[WHAT YOU HAVE TO DO]: The records follow. Retype them without a single change.

RECORDS FOR THIS TASK below:

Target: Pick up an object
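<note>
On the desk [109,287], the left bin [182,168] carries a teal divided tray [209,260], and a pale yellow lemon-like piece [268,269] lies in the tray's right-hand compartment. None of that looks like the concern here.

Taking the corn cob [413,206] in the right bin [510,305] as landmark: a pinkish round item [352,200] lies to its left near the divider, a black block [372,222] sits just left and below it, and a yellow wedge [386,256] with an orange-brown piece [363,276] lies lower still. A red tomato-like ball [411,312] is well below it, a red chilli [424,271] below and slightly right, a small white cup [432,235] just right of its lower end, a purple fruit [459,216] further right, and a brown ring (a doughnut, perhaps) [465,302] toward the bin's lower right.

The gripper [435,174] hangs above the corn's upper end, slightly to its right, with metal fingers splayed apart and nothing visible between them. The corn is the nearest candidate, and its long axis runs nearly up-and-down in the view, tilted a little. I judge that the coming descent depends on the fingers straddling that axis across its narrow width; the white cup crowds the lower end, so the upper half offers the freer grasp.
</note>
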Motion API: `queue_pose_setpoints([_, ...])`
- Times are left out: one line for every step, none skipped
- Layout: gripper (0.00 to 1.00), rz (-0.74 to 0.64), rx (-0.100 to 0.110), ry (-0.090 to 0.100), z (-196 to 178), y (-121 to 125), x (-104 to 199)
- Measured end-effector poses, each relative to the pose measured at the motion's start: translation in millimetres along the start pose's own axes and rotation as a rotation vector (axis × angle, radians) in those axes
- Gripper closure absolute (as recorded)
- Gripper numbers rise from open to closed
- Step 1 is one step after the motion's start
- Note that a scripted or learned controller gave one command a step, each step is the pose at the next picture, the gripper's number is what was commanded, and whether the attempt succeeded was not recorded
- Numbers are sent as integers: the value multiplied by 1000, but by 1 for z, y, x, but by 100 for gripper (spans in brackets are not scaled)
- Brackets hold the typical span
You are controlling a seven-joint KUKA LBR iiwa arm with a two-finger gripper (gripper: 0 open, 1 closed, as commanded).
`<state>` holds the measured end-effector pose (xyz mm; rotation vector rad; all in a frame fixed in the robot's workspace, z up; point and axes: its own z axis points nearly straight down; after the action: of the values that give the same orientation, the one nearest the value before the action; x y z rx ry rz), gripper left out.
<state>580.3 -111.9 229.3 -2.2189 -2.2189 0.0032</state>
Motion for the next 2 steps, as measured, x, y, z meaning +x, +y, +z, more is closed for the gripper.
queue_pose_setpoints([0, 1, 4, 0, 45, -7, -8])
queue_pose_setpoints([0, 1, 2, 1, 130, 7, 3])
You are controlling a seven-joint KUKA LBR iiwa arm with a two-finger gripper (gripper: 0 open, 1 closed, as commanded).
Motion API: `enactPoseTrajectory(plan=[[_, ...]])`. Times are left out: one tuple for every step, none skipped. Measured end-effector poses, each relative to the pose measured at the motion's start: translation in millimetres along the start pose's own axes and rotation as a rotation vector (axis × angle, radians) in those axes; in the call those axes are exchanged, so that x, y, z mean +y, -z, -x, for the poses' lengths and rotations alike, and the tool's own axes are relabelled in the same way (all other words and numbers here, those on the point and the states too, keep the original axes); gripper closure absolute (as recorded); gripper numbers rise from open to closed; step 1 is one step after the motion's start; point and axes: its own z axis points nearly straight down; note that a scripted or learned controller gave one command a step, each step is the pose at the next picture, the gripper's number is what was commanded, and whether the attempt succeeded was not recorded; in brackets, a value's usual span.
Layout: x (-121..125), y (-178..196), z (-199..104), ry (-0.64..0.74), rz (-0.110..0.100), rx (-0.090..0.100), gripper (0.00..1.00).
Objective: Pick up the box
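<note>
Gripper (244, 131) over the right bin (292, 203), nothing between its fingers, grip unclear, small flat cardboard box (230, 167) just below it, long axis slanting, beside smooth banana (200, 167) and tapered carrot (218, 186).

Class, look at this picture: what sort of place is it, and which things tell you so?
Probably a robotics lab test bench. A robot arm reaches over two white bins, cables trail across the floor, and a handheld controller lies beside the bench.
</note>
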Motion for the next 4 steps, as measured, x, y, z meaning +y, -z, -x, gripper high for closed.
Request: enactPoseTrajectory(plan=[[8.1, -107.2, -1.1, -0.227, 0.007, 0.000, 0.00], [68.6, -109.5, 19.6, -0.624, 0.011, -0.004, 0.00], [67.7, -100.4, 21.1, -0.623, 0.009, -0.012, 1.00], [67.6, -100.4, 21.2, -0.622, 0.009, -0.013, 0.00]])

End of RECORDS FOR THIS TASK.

[EXPECTED ANSWER]:
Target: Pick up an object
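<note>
On the desk [109,287], the left bin [182,168] carries a teal divided tray [209,260], and a pale yellow lemon-like piece [268,269] lies in the tray's right-hand compartment. None of that looks like the concern here.

Taking the corn cob [413,206] in the right bin [510,305] as landmark: a pinkish round item [352,200] lies to its left near the divider, a black block [372,222] sits just left and below it, and a yellow wedge [386,256] with an orange-brown piece [363,276] lies lower still. A red tomato-like ball [411,312] is well below it, a red chilli [424,271] below and slightly right, a small white cup [432,235] just right of its lower end, a purple fruit [459,216] further right, and a brown ring (a doughnut, perhaps) [465,302] toward the bin's lower right.

The gripper [435,174] hangs above the corn's upper end, slightly to its right, with metal fingers splayed apart and nothing visible between them. The corn is the nearest candidate, and its long axis runs nearly up-and-down in the view, tilted a little. I judge that the coming descent depends on the fingers straddling that axis across its narrow width; the white cup crowds the lower end, so the upper half offers the freer grasp.
</note>
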Motion API: `queue_pose_setpoints([_, ...])`
- Times are left out: one line for every step, none skipped
- Layout: gripper (0.00 to 1.00), rz (-0.74 to 0.64), rx (-0.100 to 0.110), ry (-0.090 to 0.100), z (-196 to 178), y (-121 to 125), x (-104 to 199)
- Measured end-effector poses, each relative to the pose measured at the motion's start: translation in millimetres along the start pose's own axes and rotation as a rotation vector (axis × angle, radians) in those axes
- Gripper closure absolute (as recorded)
- Gripper numbers rise from open to closed
- Step 1 is one step after the motion's start
- Note that a scripted or learned controller gave one command a step, each step is the pose at the next picture, the gripper's number is what was commanded, and whether the attempt succeeded was not recorded
- Numbers are sent as integers: the value multiplied by 1000, but by 1 for z, y, x, but by 100 for gripper (spans in brackets are not scaled)
- Brackets hold the typical span
You are controlling a seven-joint KUKA LBR iiwa arm with a two-finger gripper (gripper: 0 open, 1 closed, as commanded).
`<state>` holds the measured end-effector pose (xyz mm; rotation vector rad; all in a frame fixed in the robot's workspace, z up; point and axes: its own z axis points nearly straight down; after the action: of the values that give the same orientation, the one nearest the value before the action; x y z rx ry rz), gripper left out.
<state>580.3 -111.9 229.3 -2.2189 -2.2189 0.0032</state>
Motion for the next 2 steps, as measured, x, y, z meaning +x, +y, +z, more is closed for the gripper.
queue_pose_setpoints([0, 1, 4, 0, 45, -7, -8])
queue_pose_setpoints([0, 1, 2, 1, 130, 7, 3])
You are controlling a seven-joint KUKA LBR iiwa arm with a two-finger gripper (gripper: 0 open, 1 closed, as commanded).
Motion API: `enactPoseTrajectory(plan=[[_, ...]])`. Times are left out: one tuple for every step, none skipped. Measured end-effector poses, each relative to the pose measured at the motion's start: translation in millimetres along the start pose's own axes and rotation as a rotation vector (axis × angle, radians) in those axes; in the call those axes are exchanged, so that x, y, z mean +y, -z, -x, for the poses' lengths and rotations alike, and the tool's own axes are relabelled in the same way (all other words and numbers here, those on the point and the states too, keep the original axes); gripper closure absolute (as recorded); gripper numbers rise from open to closed; step 1 is one step after the motion's start; point and axes: its own z axis points nearly straight down; note that a scripted or learned controller gave one command a step, each step is the pose at the next picture, the gripper's number is what was commanded, and whether the attempt succeeded was not recorded; in brackets, a value's usual span.
Layout: x (-121..125), y (-178..196), z (-199..104), ry (-0.64..0.74), rz (-0.110..0.100), rx (-0.090..0.100), gripper (0.00..1.00).
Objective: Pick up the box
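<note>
Gripper (244, 131) over the right bin (292, 203), nothing between its fingers, grip unclear, small flat cardboard box (230, 167) just below it, long axis slanting, beside smooth banana (200, 167) and tapered carrot (218, 186).

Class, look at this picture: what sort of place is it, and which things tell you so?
Probably a robotics lab test bench. A robot arm reaches over two white bins, cables trail across the floor, and a handheld controller lies beside the bench.
</note>
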Motion for the next 4 steps, as measured, x, y, z meaning +y, -z, -x, gripper high for closed.
Request: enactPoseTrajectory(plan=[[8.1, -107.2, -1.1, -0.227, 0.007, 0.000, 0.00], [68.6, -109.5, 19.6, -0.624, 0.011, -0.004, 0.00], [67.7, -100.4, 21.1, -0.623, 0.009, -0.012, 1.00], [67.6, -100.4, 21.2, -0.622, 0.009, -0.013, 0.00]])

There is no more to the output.